#### [Work item]
Could you copy every record exactly as it appears?

#### [Given records]
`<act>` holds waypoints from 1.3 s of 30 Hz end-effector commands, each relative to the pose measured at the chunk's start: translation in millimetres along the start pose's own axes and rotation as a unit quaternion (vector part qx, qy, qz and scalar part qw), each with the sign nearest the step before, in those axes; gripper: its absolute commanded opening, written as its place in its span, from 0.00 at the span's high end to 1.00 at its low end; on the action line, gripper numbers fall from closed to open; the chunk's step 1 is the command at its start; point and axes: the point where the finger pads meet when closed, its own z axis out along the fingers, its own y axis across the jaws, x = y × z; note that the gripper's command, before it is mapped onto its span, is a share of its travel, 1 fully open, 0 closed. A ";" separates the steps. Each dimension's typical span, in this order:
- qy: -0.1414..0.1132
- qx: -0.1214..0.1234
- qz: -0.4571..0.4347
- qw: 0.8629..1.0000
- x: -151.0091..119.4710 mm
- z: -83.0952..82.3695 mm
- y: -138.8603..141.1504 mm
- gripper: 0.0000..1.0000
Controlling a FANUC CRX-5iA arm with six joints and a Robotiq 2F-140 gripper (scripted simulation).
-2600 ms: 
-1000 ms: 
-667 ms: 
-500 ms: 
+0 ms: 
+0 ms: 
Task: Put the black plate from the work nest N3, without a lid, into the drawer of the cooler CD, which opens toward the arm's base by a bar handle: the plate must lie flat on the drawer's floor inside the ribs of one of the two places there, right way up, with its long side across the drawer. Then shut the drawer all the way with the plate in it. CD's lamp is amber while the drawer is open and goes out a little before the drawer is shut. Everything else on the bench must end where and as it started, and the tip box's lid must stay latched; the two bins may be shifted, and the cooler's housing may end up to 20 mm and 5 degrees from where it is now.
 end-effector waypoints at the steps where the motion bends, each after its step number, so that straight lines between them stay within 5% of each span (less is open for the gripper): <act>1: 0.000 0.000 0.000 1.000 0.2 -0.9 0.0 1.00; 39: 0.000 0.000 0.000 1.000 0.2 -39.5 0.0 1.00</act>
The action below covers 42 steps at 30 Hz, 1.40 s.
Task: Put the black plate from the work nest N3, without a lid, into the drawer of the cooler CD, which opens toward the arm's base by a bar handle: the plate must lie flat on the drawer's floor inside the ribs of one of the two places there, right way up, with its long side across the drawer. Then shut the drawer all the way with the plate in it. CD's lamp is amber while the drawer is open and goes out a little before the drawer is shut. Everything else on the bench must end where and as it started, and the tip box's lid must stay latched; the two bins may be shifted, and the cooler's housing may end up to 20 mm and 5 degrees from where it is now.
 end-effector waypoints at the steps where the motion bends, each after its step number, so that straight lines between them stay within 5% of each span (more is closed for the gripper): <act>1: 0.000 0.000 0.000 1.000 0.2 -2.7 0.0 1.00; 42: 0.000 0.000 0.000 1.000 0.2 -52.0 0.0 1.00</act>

#### [Your response]
`<act>` holds waypoints from 1.3 s of 30 Hz end-effector commands, each relative to the pose measured at the chunk's start: translation in millimetres along the start pose's own axes and rotation as a unit quaternion (vector part qx, qy, qz and scalar part qw), each with the sign nearest the step before, in those axes; gripper: its absolute commanded opening, written as its place in its span, from 0.00 at the span's high end to 1.00 at its low end; on the action line, gripper numbers fall from closed to open; the chunk's step 1 is the command at its start; point and axes: the point where the finger pads meet when closed, its own z axis out along the fingers, its own y axis across the jaws, x = y × z; note that the gripper's command, before it is mapped onto its span, is a share of its travel, 1 fully open, 0 closed. A ";" separates the steps. Each dimension's typical span, in this order:
- qy: -0.1414..0.1132
- qx: -0.1214..0.1234
- qz: -0.4571..0.4347
- qw: 0.8629..1.0000
- x: -151.0091..119.4710 mm
- z: -83.0952..82.3695 mm
- y: -138.8603..141.1504 mm
- gripper: 0.0000..1.0000
Controlling a FANUC CRX-5iA arm with six joints and a Robotiq 2F-140 gripper (scripted simulation).
-2600 ms: 
-1000 ms: 
-667 ms: 
-500 ms: 
+0 ms: 
+0 ms: 
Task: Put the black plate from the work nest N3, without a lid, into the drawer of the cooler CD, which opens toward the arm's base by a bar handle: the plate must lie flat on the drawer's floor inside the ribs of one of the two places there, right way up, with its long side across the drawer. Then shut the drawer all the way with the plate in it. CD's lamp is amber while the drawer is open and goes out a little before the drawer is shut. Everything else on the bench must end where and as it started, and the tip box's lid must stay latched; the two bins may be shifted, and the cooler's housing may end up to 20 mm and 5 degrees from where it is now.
 end-effector waypoints at the steps where the motion bends, each after its step number, so that straight lines between them stay within 5% of each span (less is open for the gripper): <act>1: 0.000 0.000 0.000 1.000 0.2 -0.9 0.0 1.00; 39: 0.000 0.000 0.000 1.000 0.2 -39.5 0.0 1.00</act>
The action below covers 42 steps at 30 Hz, 1.40 s.
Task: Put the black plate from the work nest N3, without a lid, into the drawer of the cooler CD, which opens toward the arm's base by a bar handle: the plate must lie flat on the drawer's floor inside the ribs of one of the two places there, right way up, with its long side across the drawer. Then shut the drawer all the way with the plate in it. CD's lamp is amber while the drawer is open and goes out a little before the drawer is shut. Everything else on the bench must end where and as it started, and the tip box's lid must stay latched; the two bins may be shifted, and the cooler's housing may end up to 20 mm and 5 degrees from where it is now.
 end-effector waypoints at the steps where the motion bends, each after its step number, so that straight lines between them stay within 5% of each span (more is closed for the gripper): <act>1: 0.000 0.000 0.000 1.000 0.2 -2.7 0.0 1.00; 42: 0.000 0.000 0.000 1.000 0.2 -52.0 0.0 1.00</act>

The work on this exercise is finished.